Arvind Kejriwal's stand was that "this provision (Single Directive) was introduced in 2003 in the CBI and CVC Acts by the NDA government.
Both the NDA and the UPA governments had taken advantage of this absurd provision to protect senior Babus who were involved in corruption along with the Ministers themselves who, in brazen conflict of interest, then denied permission for even investigating their Babus".
Secondly, the investigation against Rajendra Kumar is an ongoing inquiry related to complaints dating from 2007. Public Prosecutor Vinod Kumar Sharma, appointed by the Delhi government, who had scrutinised the charge-sheet in the Rs 100 crore transport scam, has accused the Principal Secretary of Delhi Government, of pressurising him not to finalise the report or face suspension.

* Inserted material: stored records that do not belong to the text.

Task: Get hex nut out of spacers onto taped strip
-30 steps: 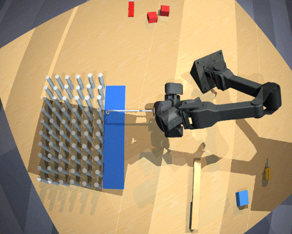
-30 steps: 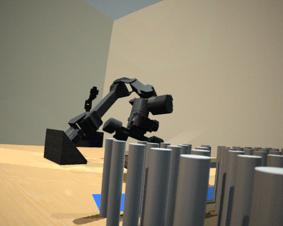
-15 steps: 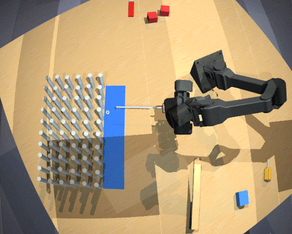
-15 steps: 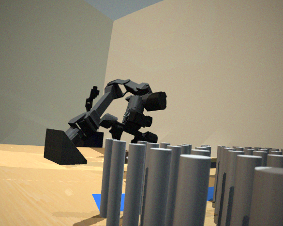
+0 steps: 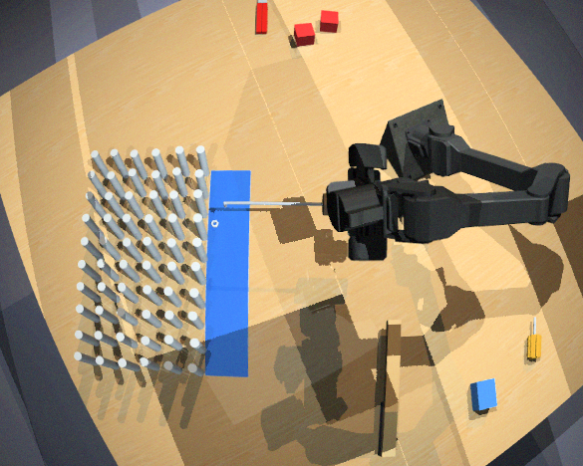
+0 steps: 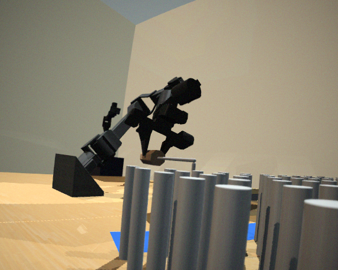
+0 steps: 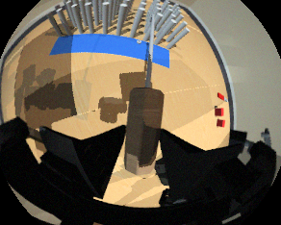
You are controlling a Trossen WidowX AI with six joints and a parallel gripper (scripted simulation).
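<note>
The thin metal hook tool lies 9 cm ahead of my gripper tip and 6 cm to the right of it. The rest, counted from my gripper tip: blue taped strip 23 cm ahead, 4 cm to the right, 12 cm below; then blue block 6 cm behind, 45 cm to the left, 10 cm below; then yellow-handled screwdriver 22 cm behind, 43 cm to the left, 11 cm below.
</note>
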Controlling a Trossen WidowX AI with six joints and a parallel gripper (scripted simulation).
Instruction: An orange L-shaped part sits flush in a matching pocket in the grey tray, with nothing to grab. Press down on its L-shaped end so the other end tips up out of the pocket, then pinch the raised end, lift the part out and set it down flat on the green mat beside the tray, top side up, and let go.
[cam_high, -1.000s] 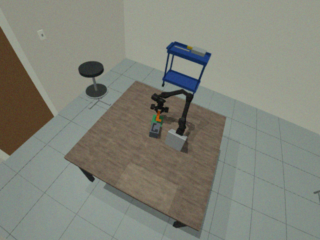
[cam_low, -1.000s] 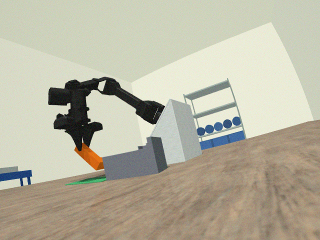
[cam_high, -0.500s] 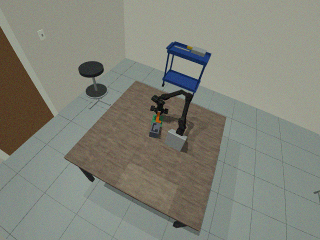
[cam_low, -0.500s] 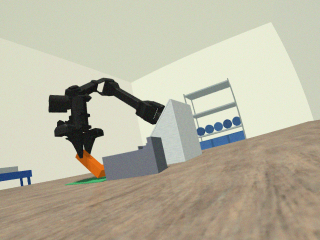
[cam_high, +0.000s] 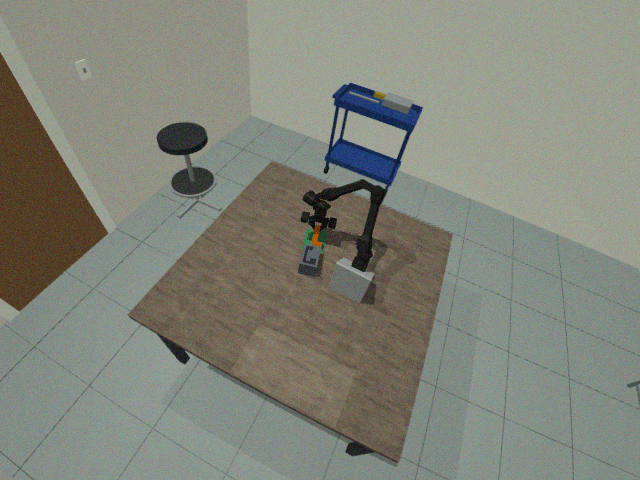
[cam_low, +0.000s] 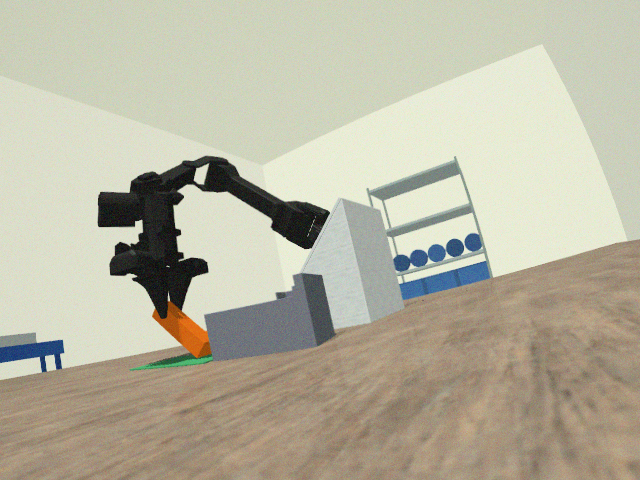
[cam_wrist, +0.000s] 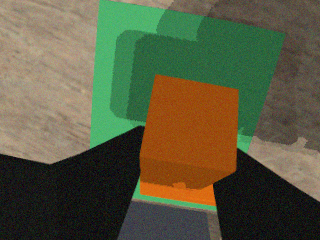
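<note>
Now: gripper tip 3 cm to the right of the orange L-shaped part, 3 cm past it and 3 cm above it. From my gripper tip the other things lie so: green mat 9 cm below, 2 cm to the left, 1 cm behind.
</note>
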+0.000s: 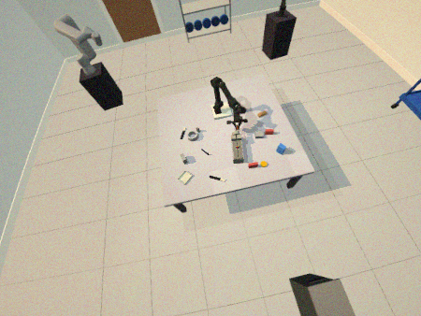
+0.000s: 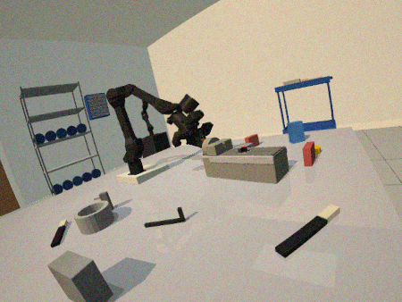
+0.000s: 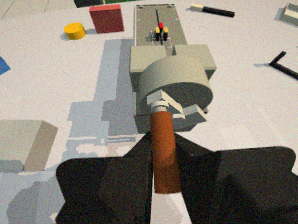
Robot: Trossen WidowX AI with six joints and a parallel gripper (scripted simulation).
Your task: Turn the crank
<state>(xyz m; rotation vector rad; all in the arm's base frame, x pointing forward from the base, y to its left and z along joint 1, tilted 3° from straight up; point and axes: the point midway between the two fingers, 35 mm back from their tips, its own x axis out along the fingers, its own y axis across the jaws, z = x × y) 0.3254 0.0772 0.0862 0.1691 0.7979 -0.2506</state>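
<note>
Now: gripper tip 170 mm short of the red pointer and 70 mm to the left of it. Round my gripper tip: yellow disc 360 mm ahead, 90 mm to the left, 80 mm below; then black l-shaped piece 70 mm ahead, 340 mm to the right, 70 mm below; then brown crank handle 20 mm behind, 10 mm to the left, 30 mm above.
</note>
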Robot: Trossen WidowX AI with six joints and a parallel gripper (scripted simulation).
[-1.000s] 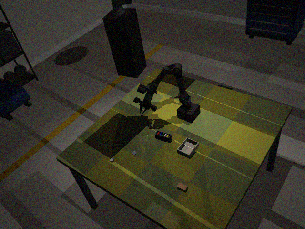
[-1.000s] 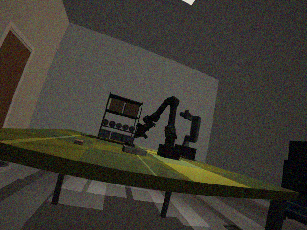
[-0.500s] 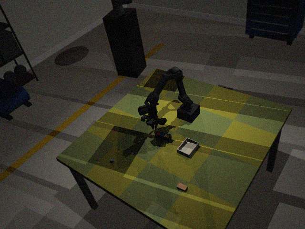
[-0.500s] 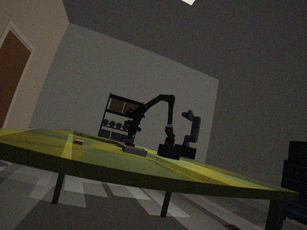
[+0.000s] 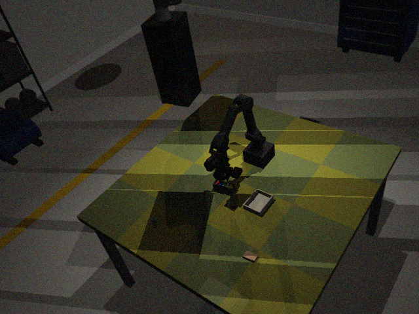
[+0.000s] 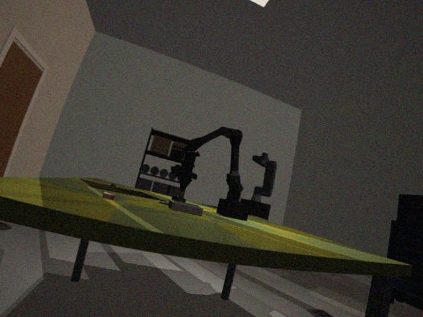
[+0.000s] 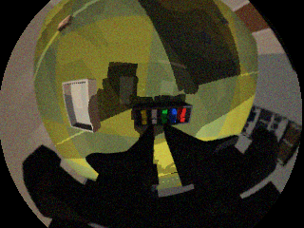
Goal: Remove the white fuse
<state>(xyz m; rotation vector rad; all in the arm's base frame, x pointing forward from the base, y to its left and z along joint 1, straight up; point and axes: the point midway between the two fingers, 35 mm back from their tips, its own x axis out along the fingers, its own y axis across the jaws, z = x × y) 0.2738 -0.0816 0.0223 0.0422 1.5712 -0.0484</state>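
The grey tray lies 19 cm to the left of my gripper tip, 7 cm below it and 4 cm ahead of it.
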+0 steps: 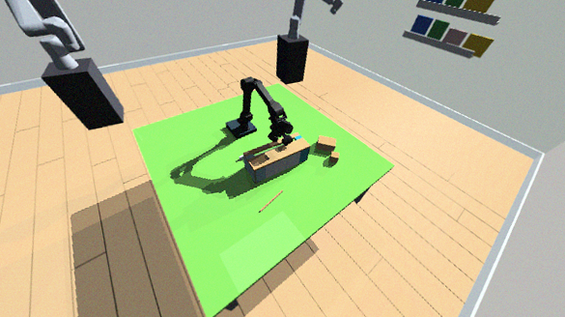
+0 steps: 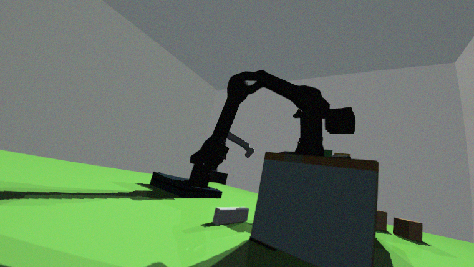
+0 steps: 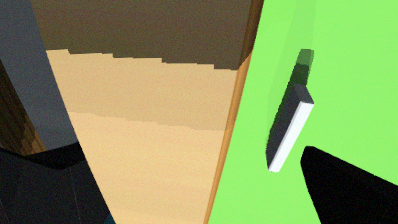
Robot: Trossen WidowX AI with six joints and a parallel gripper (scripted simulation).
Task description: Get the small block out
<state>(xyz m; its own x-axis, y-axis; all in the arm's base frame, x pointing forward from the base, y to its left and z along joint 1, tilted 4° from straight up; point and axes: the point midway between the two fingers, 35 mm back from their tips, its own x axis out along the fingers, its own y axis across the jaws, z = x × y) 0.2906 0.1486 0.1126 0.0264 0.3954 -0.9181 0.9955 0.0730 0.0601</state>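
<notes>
Right now the blue block is 6 cm ahead of my gripper tip and 2 cm to the left of it. Also, from my gripper tip: thin stick: 31 cm ahead, 24 cm to the right, 8 cm below; then box: 9 cm to the right, 4 cm ahead, 2 cm below.
</notes>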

Seeking his withdrawal from the case, the Public Prosecutor in a letter to the ACB chief said “it is respectfully submitted that scrutiny of challan (charge sheet) of the case was done by me on September 1. Today, September 2, I was called by some senior officials of Delhi government wherein I was pressurised by them, who are alleged suspects. They directed me to produce the file before them before finalisation. I am a sick person of high blood pressure. I am unable to bear pressure and do justice in the case. I may be allowed to withdraw myself from the case.”
Kejriwal is in the know of all this. Yet, he maintains that a raid on his principle secretary is a raid on him. Today he has come out with another gem of a tweet: "A CBI officer told me that they have been asked to finish off the Opposition.”
Could CBI do it? Is Rajendra Kumar, the Opposition for the Centre? Has Kejriwal lulled to sleep that vigilance in maintaining authority of the law is his first and most imperious duty? Probe Arun Jaitley who headed the DDCA for its corrupt practices by all means. But why defend Rajendra Kumar?
Sir Pherozeshah Mehta, a Parsi Indian political leader, activist, and a leading lawyer of Mumbai, who was knighted by the British Government in India for his service to the law, once said: "All men have their noble and baser instincts struggling within them and you will find that even in the most well-disciplined organisations, in the most well-balanced minds, after the noble instincts have well-established their sway, a moment comes when the smallest rift upsets the work of years, casts everything into confusion and generates a whirlwind at which those who knew the men before as good and worthy stand aghast.”
That is an irony of life! I am aghast Arvind Kejriwal ji!